Opinion
15755 Index No. 161236/17 Case No. 2021–03066
04-21-2022
Farber Brocks & Zane L.L.P., Garden City (Charles T. Ruhl of counsel), for appellants. Queller, Fisher, Washor, Fuchs & Kool and The Law office of William A. Gallina, LLP, Bronx (David L. Engelsher of counsel), for respondent.
Farber Brocks & Zane L.L.P., Garden City (Charles T. Ruhl of counsel), for appellants.
Queller, Fisher, Washor, Fuchs & Kool and The Law office of William A. Gallina, LLP, Bronx (David L. Engelsher of counsel), for respondent.
Renwick, J.P., Kapnick, Mazzarelli, Shulman, Pitt, JJ.
Order, Supreme Court, New York County (James Edward d'Auguste, J.), entered on or about July 9, 2021, which, to the extent appealed from, granted so much of plaintiff's motion as was for partial summary judgment on the issue of liability on his common-law negligence claim as against defendants The O'Mara Organization, Inc. (O'Mara) and Armor Electrical Corp. (Armor), unanimously modified, on the law, to deny plaintiff's motion as to O'Mara, and otherwise affirmed, without costs.

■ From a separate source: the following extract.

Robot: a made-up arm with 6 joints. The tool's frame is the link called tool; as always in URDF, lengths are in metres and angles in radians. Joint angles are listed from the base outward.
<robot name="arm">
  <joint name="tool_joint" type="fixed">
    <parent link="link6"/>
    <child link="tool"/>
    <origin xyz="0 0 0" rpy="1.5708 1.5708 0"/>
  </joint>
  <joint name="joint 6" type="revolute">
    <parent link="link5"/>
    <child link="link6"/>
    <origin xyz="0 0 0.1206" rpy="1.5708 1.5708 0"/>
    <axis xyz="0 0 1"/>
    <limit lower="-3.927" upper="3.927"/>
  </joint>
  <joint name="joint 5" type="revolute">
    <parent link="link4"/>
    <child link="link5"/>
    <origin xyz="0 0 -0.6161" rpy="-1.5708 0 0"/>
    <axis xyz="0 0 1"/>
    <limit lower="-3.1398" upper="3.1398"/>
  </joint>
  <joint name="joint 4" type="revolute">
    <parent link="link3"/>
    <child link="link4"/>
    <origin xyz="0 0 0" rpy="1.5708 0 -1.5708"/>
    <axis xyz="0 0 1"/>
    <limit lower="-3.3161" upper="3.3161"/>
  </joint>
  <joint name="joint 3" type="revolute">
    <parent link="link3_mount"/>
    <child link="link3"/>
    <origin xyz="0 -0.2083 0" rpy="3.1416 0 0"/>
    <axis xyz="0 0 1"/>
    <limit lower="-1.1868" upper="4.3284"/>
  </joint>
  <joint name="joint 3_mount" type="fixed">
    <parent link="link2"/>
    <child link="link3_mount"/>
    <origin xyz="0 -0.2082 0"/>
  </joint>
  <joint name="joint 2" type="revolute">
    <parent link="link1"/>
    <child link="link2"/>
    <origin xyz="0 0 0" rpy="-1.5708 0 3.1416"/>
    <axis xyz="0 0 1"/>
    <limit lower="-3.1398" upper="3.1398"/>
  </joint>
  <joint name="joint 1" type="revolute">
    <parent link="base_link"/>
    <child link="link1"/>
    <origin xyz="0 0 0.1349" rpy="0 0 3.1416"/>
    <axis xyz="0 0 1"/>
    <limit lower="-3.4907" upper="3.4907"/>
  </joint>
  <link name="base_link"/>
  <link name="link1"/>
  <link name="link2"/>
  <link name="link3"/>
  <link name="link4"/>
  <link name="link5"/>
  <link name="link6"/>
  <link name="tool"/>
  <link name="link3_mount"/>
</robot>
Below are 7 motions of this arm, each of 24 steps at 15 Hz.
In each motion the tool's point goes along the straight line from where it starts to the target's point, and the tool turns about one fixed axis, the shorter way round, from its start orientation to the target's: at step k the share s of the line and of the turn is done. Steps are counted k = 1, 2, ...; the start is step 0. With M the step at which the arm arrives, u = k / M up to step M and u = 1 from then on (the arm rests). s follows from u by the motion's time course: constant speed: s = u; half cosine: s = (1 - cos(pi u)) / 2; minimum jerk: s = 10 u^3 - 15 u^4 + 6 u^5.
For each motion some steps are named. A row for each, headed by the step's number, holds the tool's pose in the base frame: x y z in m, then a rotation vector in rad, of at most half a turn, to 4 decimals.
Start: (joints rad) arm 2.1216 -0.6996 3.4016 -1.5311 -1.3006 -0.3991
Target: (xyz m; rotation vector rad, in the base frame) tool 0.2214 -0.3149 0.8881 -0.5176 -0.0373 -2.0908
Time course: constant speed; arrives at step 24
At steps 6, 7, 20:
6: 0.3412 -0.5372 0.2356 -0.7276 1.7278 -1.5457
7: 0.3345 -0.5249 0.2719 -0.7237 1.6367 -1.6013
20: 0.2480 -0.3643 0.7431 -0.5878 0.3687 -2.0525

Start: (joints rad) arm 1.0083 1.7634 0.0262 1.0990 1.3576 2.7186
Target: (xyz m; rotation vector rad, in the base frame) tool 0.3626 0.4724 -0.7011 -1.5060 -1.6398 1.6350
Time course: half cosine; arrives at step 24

Plaintiff alleges that he was injured while working as a freight elevator operator for nonparty Macklowe Management, Inc. (Macklowe) at premises owned by defendant 311 West 43rd Venture (311) and managed by Macklowe. Previously, Macklowe, as 311's agent, had contracted with O'Mara to serve as the general contractor for a construction project occurring on either the tenth or eleventh floor of the premises. O'Mara, in turn, subcontracted with Armor to perform the electrical work on the project. Materials were brought via the freight elevator. Thus, plaintiff's role was to bring workers and materials between the ground floor and the work site. The accident occurred when an Armor employee stacked an unbundled group of electrical metallic tubes (EMTs) against the wall next to the freight elevator on the ground floor. As plaintiff was exiting the elevator on the ground floor, one of the EMTs toppled hitting him in the head.
Under these facts, plaintiff was properly awarded partial summary judgment on the issue of liability on his common-law negligence claim as against Armor, which caused and created the dangerous condition that injured plaintiff (see Hewitt v. N.Y. 70th St. LLC, 187 A.D.3d 574, 575, 135 N.Y.S.3d 15 [1st Dept. 2020] ).
However, plaintiff was not entitled to partial summary judgment on the issue of liability on his common-law negligence claim as against O'Mara. Plaintiff's injuries arose not from the manner in which the work was being performed, but rather, from an allegedly dangerous condition on the property, namely the improper stacking of the EMTs against the wall (see Seales v. Trident Structural Corp., 142 A.D.3d 1153, 38 N.Y.S.3d 49 [2d Dept. 2016] [Genuine issue of fact existed as to whether contractor, whose employees were engaged in sheetrocking at project site, had constructive notice of alleged dangerous condition of sheetrock being stored against wall]). Under such circumstances, a general contractor may be liable in common-law negligence and under Labor Law § 200 if it has control over the work site and actual or constructive notice of the dangerous condition (see Comes v. New York State Elec. & Gas Corp., 82 N.Y.2d 876, 877–878, 609 N.Y.S.2d 168, 631 N.E.2d 110 [1993] ). Here, plaintiff did not establish prima facie entitlement to judgment as a matter of law where he failed to establish that O'Mara, as general contractor, had either actual or constructive notice of the allegedly dangerous condition. Rather than presenting evidence on notice, plaintiff speculates that O'Mara was on constructive notice of the dangerous condition which caused plaintiff's accident because it knew, or should have known, that materials (i.e. EMTs) would have been placed by the elevator as they awaited transport.